- **ASSIGNED TASK**
Look below for the lines from the one with "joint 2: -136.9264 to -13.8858" to the one with "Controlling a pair", and copy exactly those lines, both ends included.

- **INFORMATION SUPPLIED**
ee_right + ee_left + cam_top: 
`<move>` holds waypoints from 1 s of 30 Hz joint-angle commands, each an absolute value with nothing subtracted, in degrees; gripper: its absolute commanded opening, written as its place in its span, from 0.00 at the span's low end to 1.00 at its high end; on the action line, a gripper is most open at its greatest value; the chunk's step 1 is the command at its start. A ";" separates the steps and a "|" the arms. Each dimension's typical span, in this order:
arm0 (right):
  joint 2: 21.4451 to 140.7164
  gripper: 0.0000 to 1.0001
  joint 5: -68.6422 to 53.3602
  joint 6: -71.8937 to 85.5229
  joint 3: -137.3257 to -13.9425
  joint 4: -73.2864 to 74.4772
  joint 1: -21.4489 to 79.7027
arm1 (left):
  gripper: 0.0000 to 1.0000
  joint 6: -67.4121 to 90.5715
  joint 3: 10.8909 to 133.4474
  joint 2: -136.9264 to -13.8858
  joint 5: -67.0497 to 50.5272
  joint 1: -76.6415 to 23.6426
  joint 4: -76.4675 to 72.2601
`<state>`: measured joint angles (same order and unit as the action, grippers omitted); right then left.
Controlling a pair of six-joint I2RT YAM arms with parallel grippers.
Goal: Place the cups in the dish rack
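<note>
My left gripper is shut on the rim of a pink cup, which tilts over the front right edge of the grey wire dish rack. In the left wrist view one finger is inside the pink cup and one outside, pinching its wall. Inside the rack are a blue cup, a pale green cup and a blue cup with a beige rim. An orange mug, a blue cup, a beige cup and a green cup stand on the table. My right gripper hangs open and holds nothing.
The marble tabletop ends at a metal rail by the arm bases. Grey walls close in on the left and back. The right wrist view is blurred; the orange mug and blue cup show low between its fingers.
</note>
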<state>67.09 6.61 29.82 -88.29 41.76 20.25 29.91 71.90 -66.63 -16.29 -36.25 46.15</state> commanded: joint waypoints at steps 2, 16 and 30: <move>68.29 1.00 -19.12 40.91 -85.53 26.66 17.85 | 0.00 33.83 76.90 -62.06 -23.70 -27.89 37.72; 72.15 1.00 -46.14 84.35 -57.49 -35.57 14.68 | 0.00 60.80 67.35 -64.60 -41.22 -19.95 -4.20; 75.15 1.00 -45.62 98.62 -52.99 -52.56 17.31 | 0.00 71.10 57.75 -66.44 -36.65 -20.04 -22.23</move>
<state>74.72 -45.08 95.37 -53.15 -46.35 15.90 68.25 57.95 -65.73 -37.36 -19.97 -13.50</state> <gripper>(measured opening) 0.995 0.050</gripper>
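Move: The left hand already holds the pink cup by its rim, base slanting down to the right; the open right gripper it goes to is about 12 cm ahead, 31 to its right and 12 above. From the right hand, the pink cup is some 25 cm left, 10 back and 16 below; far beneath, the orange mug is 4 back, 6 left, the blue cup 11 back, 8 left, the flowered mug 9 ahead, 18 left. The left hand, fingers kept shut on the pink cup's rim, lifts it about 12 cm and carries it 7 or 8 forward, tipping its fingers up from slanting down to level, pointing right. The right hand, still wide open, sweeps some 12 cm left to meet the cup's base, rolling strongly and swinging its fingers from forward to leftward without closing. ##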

- **WRITTEN RESPONSE**
  joint 2: -136.9264 to -13.8858
  joint 5: -67.0497 to 50.5272
  joint 1: -76.6415 to 23.6426
  joint 4: -76.4675 to 72.2601
`<state>`: measured joint angles (same order and unit as the action, grippers omitted); right then left.
Controlling a pair of six-joint I2RT YAM arms with parallel grippers.

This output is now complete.